她狠狠腹誹,公主哪裡是因為憐惜下人?只是單純喜歡給宜妃找不痛快罷了。

“都起來吧,這個人本宮帶走了。”公主說罷,又指指秦公公的腦袋,“你們鐘鼓司不辨是非,該罰。”

其他人起身,秦公公依舊跪著不敢起,額頭流下冬日的汗水。

公主欣賞完他的窘態,才不急不緩張了口:“不過本宮今日高興,便饒了你。”

“走了,帶著杜麗娘。”公主坐回步輦,吩咐隨行的太監。

鐘鼓司眾人送走了這尊大佛,紛紛鬆了一口氣。
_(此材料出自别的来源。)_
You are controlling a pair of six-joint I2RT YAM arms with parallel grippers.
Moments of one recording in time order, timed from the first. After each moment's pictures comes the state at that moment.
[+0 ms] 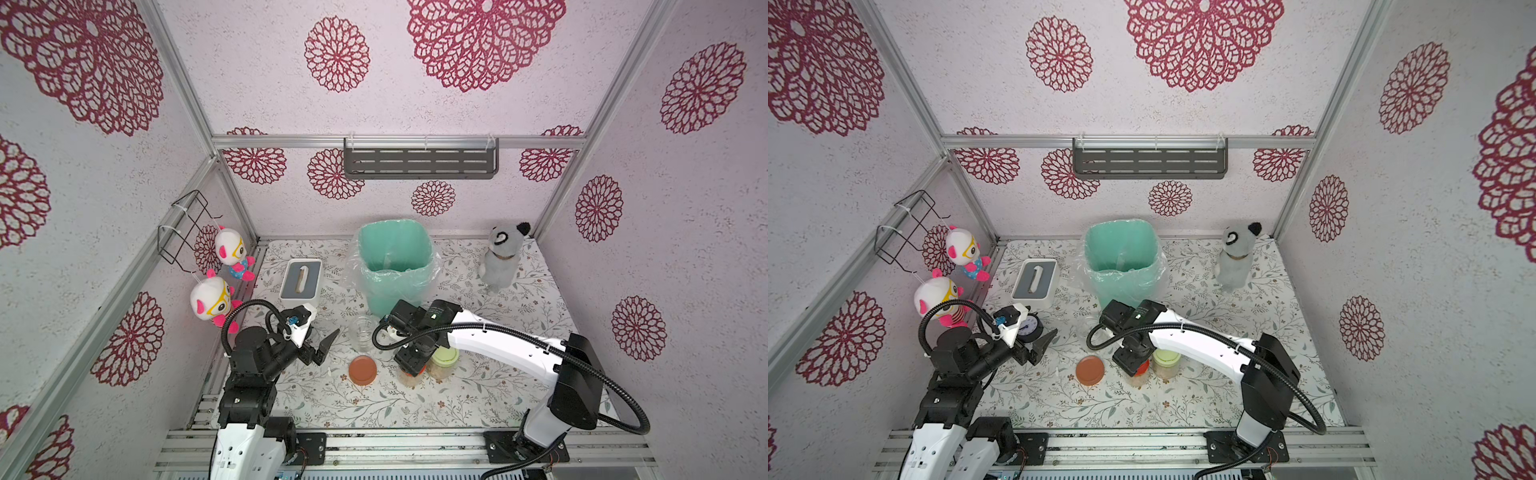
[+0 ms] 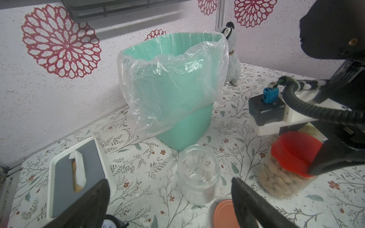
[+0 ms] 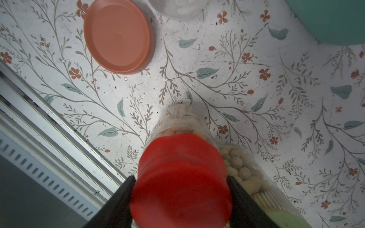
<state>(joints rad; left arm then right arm) -0.02 0.50 0.51 -0.29 0.57 0.31 1.04 1.65 1.40 -1.11 0.02 0.12</state>
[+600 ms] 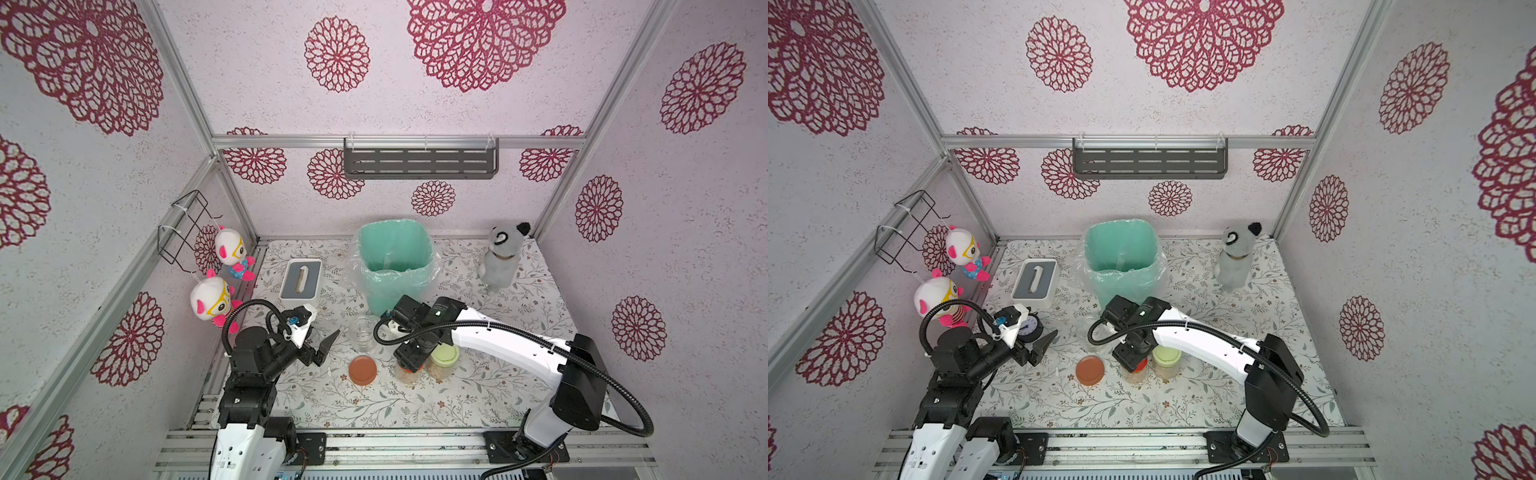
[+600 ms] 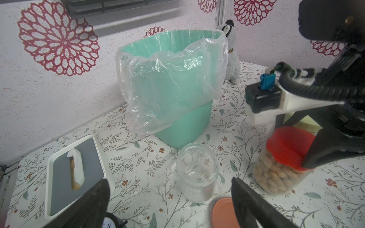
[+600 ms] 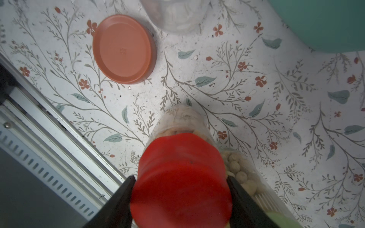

方才還同情小祿子的宮人又嫉妒起來,小聲道:“還真是讓小祿子走了運,不僅沒被打死,還能去公主宮裡服侍。”

“戲子最善鑽營取巧,指不定還能哄的公主高興,往後你我見到他還要拜一拜哩!”

“說什麼閒話呢?給咱家也聽一聽。”秦公公沒聲好氣道,眉毛一豎,“皮癢了是吧?滾回去當差!”

與鐘鼓司一牆之隔的宮道,雲紋宮燈上落了雪,像是戴了頂白色瓜帽。

高個兒太監戴著三山帽,將重傷的小祿子背在肩頭,規矩跟在步輦旁:“殿下,咱們接下來……”

“不是說了去南池子?”公主抱著手爐,瞥他一眼。

高個兒太監感受到小祿子的體溫逐漸流失,躊躇一瞬,還是將嗓子眼裡的話嚥了下去。

南池子在內宮偏僻一角,周圍樹木蕭瑟,唯有幾顆梅花樹還活著,花朵也是稀稀拉拉。

池面已結了一層冰,隔著冰面能看見下頭遊動的魚兒。

公主興致勃勃叫人把湖面敲開一個洞,也要效仿前人來個冰魚之戲。

冰洞開啟後,魚兒果然都朝這裡游來,爭搶著呼吸新鮮氣息。公主坐在岸邊,順勢將魚餌扔進去,喜滋滋等著。

等了半晌,卻沒有一條魚上鉤。

這令公主殿下十分不虞。冰天雪地裡,她沒有太多耐心,索性讓人拿來網兜放下撈魚,總算是收穫滿滿。

在諸位宮女宦官的一聲聲稱讚恭迎中,公主殿下大手一揮,給每人都賞了一條。餘下的魚送去尚膳監,命人現在就殺了,做成佳餚。

她玩夠了,站在冰洞旁搓搓手,對著手掌哈了口氣,這才想起來那險些被打死的小太監,回眸望去。

小太監此時就被放在湖邊一株梅花樹下,倚靠著樹幹已然昏迷。

公主想了想,傳來太醫。

“莫不是凍死了?”公主湊近,目光落在小戲子頭頂冰冷的點翠。

再往下是慘白麵色,穠豔戲妝,好看的五官依稀可辨,就是太瘦了些。

雪落在他的眼睫,像個用冰雕成的人兒,晶瑩剔透,只是沒了呼吸。公主剛嘆了口氣,卻見他的鼻翼動了動,冷氣將他的面龐罩上一層朦朧的霧。

太醫就要將其帶回太醫院,被公主叫住:“等等。”

她踮起腳,從樹上摘下一朵完整的梅花,別在戲子的鬢髮旁。